Owners of the Dalham estate have included:
- c.1050-1240 Peche Family
- 1240-1320 English Crown Estate (from 1303, Margaret of France, Queen of England)
- 1320-1362 Walter de Norwich, followed by his son John de Norwich (died 1362)
- 1362-1417 various joint-owners, including Robert Scales, 5th Baron Scales
- 1417-1697 Stuteville Family
- 1697-1702 Sir Gilbert Dolben, 1st Baronet
- 1702-1714 Bishop Simon Patrick and his eponymous son
- 1714-1901 Affleck Family, including Gilbert Affleck and John Affleck
- 1901-1928 Rhodes Family, including Cecil Rhodes and Frank Rhodes
- 1928-2009 Philipps Family
- 2009–present Sheikh Mohammed bin Rashid Al Maktoum

The manor was not the principal residence of any family until acquired by the Stutevilles, the first of whom is likely to have established Dalham Hall. Simon Patrick (1626–1707), the Bishop of Chichester (1689–1691) and Bishop of Ely (1691–1707), purchased this estate at Dalham in December 1702, and commissioned the building of the present Dalham Hall. John Affleck Esq. acquired the estate from the Bishop's son in 1714.

After remaining in Affleck's family (the Affleck baronets) for nearly 200 years, in 1901, the estate was bought by Cecil Rhodes, on the evidence of photographs, and tales of its game shooting prowess.
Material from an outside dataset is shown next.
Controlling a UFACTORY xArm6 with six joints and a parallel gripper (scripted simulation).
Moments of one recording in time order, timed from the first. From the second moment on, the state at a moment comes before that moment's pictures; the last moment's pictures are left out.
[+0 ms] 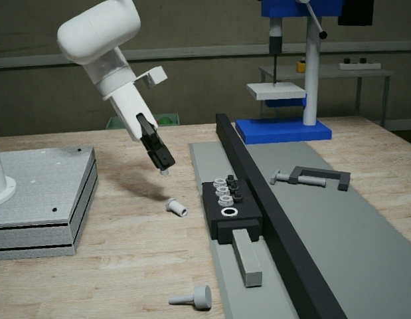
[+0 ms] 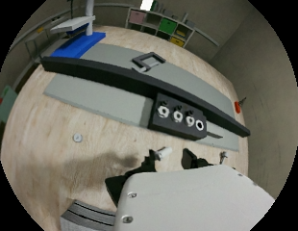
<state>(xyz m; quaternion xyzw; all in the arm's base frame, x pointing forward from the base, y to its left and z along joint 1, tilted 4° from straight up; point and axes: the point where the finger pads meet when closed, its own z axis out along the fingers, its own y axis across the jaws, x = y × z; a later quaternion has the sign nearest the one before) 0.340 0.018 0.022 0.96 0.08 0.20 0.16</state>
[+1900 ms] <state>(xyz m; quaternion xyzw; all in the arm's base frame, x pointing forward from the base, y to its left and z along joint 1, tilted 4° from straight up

After Rhodes died in 1902, before taking possession, his brother Francis William Rhodes and his family inherited the hall, and erected a hall in the village in Cecil Rhodes' memory.

The estate was bought in 1928 by Laurence Philipps, a shipping magnate who established what became known as the Dalham Hall Stud. The house was three storeys high until a serious fire of 1954, when the top floor was removed and the roof reconstructed.

In 1981 Major Jim Philipps sold the stud to Sheikh Mohammed bin Rashid Al Maktoum, the Ruler of Dubai and Prime Minister of the United Arab Emirates. After the major died in 1984, the rest of the estate was held in trust by his heirs until July 2009, when it was sold for £45 million to Sheikh Mohammed via estate agents Bidwells. The Hall is listed Grade II on the National Heritage List for England.